Girka (Arabic and Ajami غرك) is a village in Kaita Local Government Katsina State, Nigeria.

The word 'Girka' in Hausa may literally mean 'to base (something on).' It may also mean 'the spiritual activities of Bori.' The latter meaning has nothing to do with Girka village etymologically nor historically.

Girka

'Sauri' is the title of Maigari (the Village Head). This title is derived from a Hausa word 'hasten' (to move or travel hurriedly). There was Sauri Isa who ruled between 1945 and 1984 and now his son has been leading the traditional affairs of the village for nearly four decades.

Centuries after its establishment, there are still several historical sites in Girka such as a magic tree, which people around it believe it has some jinns that can frighten anyone who dares go near it at noon. There are also the remnants of 'Girka Pond' that used to be a large pond where the Sarkin Sulluɓawa (the mayor of  Kaita), would annually go for regal fishing.
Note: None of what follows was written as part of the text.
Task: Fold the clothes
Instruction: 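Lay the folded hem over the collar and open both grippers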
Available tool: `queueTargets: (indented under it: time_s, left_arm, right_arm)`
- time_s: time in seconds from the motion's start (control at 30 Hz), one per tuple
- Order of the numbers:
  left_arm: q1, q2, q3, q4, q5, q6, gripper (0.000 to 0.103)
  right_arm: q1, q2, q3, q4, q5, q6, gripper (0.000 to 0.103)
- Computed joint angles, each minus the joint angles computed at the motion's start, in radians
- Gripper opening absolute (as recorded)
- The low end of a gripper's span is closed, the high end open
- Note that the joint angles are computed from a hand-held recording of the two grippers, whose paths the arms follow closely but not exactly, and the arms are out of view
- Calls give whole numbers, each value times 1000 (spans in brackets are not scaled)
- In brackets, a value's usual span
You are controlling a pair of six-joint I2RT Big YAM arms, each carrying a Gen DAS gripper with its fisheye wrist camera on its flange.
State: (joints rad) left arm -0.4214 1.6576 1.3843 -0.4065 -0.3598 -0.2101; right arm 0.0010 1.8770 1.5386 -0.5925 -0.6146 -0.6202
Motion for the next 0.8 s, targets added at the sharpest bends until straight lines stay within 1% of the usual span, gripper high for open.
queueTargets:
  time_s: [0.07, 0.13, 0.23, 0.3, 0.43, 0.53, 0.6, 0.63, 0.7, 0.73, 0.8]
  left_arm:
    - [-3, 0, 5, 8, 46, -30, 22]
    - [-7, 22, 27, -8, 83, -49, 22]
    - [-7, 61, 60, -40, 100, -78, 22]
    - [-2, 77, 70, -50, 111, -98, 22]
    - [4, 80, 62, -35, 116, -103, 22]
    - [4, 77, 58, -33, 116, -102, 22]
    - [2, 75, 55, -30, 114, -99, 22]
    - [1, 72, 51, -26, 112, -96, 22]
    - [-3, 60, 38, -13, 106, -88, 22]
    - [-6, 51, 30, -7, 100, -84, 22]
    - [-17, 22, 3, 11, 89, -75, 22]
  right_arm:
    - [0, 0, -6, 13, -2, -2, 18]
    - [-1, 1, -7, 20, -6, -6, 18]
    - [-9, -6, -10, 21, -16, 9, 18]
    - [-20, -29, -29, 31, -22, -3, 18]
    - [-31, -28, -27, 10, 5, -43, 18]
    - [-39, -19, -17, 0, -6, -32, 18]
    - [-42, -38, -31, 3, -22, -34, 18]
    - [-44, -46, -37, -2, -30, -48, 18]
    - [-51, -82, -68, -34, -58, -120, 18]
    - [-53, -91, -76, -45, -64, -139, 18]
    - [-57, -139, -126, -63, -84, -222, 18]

There are some smaller hamlets under Girka such as Maƙaurachi, Tarkama, Jankerma, Allemi and many more scattered hamlets. Kaita local authority has built many primary schools in Girka village and its hamlets. Some international organisations such as UNICEF and USAID have assisted in either building new schools or renovating the old ones.

In 2009, Kaita local government has built a junior secondary school in Girka village. This allows hundreds of children to avoid travelling three or more miles everyday to attend secondary school classes in either Kaita or Dankaba village.

Girka people are mostly farmers but they also engage themselves in other small scale businesses.

There are still a few Kaita Local Government councillors from Girka village.